4 in a dark cool location. 3 Weeks Later (October 7) Retrieve your animals and begin making observations and collecting data. If a fragment didn t survive, you ll see nothing in the tube other than water and paper towel. If, however, you see a worm (look carefully), the fragment survived and probably did some regeneration. Use a pipette to transfer the worm into a Petri dish as described above. Assessing the presence or absence of behavioral regeneration should be the first task with each of the worms. Designate one group member to do all of the behavioral assessments in a single blind manner. NOTE: The first five worms tested for behavior should be Control worms. After the first five have been tested, the order of testing worms should be randomized. The other three group members should put a worm in a dish, noting its identity, and then give it to the behavior observer for a behavior test. The test should involve gently touching the worm on its head end and ranking the strength of the response on a scale of 0 (= no response) to 3 (strongest response). After 10 sec, touch the worm on its tail end and rank the response. Sum the two response estimates to produce a Total Response Score (0-6) and record that on the spreadsheet. Finally, immobilize each of your regenerated (and control) worms with Protoslo and then count all segments. Record, if possible, the number of old (dark) segments and new (lighter colored) segments. LAB REPORT IMRAD Style Remember to cite the sources of all information taken from the internet or other literature. Strongly paraphrase all cited information. Know the meaning of all technical words that appear in your report. Introduction In this section you should provide some background information on mudworms and the process of asexual reproduction through body fragmentation. Web sites are acceptable as sources, but they should be cited where used and then listed at the end of the report in Literature Cited. It would be interesting to know if any other animals reproduce in a similar way. At the end of the Introduction, state your hypotheses. Methods Indicate how you tested your hypothesis. Describe the overall process and then provide the details of your approach. How were your worms handled? How were cuts made? Talk about

5 your fragment lengths and locations. Provide a specific description of how you determined the location of the middle 20 segments. Indicate sample sizes for your groups. Were controls part of your design? Describe the storage conditions for all fragments. How were tasks divided up among group members? Provide information on how you assessed worm behavior. At the end of the regeneration period, what were the steps taken to record data? What types of data were recorded?

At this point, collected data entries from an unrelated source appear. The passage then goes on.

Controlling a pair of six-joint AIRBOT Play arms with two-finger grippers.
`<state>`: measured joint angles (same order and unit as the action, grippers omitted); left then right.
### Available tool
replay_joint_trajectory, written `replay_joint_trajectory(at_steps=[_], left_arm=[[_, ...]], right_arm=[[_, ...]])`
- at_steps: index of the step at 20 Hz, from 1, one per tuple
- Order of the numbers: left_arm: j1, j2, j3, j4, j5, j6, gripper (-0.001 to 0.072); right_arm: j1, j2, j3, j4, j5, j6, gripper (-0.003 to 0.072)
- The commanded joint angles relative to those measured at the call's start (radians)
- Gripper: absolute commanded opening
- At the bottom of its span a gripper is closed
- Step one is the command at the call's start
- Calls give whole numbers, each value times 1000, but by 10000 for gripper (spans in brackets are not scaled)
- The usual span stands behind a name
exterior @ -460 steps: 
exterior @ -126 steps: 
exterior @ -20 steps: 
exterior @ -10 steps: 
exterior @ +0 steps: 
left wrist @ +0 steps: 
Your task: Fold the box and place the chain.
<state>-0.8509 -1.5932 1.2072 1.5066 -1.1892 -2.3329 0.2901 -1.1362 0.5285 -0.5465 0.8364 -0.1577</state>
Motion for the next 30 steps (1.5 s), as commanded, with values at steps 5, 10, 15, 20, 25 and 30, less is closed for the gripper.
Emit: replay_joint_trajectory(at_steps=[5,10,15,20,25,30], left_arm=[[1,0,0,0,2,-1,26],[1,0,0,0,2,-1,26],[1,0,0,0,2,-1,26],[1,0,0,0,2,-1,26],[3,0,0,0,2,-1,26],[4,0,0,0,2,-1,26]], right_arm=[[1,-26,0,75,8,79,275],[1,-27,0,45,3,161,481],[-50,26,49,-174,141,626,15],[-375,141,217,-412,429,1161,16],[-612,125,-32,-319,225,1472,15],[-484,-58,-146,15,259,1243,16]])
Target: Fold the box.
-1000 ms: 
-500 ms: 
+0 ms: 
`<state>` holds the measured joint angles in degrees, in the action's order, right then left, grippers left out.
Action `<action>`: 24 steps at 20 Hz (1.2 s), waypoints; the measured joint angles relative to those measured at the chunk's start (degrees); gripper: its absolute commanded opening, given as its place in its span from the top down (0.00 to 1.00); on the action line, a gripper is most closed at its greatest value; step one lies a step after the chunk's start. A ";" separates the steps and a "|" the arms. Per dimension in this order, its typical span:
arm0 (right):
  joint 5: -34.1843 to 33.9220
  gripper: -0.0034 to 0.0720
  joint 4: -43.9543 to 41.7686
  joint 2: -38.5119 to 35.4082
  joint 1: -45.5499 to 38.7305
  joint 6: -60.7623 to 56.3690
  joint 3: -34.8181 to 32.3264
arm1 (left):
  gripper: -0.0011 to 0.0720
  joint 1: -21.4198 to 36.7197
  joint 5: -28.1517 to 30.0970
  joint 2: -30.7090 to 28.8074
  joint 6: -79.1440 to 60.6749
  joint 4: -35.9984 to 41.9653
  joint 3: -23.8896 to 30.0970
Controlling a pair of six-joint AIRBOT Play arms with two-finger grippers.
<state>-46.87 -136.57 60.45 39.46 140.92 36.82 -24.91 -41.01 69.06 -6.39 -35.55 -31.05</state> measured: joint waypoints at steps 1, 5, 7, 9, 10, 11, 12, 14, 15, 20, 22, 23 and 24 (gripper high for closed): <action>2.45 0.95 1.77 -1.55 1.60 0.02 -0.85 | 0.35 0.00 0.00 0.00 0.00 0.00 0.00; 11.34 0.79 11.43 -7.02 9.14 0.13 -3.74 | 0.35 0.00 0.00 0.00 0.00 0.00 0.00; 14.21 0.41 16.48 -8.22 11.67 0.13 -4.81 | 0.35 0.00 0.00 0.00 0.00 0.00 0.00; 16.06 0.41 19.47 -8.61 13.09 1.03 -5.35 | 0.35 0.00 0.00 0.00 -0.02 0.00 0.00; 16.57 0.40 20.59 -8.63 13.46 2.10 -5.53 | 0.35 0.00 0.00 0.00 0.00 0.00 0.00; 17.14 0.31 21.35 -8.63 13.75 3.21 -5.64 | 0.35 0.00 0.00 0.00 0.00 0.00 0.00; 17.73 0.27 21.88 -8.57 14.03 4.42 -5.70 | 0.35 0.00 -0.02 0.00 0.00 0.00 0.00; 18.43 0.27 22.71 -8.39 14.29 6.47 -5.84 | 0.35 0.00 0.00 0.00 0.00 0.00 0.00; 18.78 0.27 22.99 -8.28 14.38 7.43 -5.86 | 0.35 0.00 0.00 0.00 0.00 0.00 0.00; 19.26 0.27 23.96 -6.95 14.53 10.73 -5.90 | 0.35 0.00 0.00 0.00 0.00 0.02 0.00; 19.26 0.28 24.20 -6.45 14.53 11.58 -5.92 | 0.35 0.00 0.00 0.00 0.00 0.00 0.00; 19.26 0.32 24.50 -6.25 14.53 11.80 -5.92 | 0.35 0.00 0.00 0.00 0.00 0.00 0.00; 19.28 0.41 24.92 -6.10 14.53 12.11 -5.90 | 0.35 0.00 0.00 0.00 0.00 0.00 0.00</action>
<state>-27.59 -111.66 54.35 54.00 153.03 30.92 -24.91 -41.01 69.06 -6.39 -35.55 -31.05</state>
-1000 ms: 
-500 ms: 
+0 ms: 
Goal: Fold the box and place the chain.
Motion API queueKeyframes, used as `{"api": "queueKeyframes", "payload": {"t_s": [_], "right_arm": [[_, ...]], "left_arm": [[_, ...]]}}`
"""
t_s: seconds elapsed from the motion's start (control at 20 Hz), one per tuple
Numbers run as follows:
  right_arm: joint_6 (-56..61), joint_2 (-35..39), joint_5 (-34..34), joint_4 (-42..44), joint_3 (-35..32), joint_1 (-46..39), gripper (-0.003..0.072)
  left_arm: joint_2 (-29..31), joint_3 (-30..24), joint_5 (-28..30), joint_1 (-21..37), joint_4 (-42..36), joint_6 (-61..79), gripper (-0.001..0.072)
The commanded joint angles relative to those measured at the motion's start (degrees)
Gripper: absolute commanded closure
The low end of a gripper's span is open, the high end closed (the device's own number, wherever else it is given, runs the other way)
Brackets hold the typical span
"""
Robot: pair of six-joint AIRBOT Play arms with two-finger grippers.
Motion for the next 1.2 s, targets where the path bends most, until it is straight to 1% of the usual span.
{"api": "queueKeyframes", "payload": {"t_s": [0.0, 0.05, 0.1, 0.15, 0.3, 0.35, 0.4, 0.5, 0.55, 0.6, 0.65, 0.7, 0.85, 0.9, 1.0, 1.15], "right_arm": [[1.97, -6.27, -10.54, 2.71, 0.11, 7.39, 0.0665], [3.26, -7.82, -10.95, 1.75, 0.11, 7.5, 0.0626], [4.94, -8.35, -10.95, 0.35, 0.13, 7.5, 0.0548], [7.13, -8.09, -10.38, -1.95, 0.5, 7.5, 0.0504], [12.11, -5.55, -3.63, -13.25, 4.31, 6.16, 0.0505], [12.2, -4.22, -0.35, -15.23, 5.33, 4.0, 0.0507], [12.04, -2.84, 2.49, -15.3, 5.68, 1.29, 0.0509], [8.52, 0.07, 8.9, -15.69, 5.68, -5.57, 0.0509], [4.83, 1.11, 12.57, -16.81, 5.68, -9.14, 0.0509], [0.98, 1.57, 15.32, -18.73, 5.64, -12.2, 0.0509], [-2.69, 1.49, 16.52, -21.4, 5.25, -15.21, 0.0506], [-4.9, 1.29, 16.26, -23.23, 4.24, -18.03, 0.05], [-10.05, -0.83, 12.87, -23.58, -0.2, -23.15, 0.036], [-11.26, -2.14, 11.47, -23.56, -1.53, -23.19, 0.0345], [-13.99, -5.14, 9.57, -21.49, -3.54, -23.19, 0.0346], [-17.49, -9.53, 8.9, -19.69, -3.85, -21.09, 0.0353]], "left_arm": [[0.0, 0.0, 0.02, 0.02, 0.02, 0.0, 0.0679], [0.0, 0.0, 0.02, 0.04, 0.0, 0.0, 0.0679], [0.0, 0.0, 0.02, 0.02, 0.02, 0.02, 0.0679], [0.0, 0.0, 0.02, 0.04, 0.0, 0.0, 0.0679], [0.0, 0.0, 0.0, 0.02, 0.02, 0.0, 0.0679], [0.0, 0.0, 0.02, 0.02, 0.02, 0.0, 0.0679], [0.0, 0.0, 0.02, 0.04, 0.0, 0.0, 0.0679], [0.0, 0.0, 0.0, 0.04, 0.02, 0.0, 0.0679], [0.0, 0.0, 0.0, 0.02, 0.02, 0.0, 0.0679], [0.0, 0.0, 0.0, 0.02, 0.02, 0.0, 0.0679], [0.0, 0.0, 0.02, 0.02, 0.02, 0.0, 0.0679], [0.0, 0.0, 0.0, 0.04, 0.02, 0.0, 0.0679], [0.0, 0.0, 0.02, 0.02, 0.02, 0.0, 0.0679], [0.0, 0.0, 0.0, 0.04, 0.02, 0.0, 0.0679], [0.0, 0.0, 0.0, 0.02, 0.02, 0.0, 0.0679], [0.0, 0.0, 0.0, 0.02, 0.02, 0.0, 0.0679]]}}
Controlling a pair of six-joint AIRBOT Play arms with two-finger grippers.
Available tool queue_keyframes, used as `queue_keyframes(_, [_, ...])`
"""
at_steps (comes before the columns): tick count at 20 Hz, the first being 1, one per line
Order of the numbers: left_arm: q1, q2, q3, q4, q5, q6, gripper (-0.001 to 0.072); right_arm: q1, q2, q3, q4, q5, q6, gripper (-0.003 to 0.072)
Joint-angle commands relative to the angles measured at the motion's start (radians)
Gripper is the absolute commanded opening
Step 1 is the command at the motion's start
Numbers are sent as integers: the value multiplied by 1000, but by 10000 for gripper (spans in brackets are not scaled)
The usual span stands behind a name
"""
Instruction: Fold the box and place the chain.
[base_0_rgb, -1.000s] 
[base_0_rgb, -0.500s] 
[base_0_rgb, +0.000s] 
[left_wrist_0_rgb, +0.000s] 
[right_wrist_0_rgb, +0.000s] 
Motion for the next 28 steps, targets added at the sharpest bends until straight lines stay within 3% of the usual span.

Results and Discussion Present your data in a reader-friendly format. Raw data are usually not readily viewed or easily grasped. Do not present raw data. Instead, provide data that have been condensed or summarized to some degree. Summaries involving means (= averages) of group data are often more effective at providing a sense of trends. Graphs and summary tables are great ways to visually convey your information use them. Provide rational interpretations of the numbers. Point out any interesting trends, but also address the issue of data variability. In retrospect, would you redesign your study? Were there problems that you recognized, but couldn t fix? What happened that is unexplainable? Always end this section with a final paragraph that sums up your work and provides the reader with a take-home message. Literature Cited List all of the sources that you cited in your report.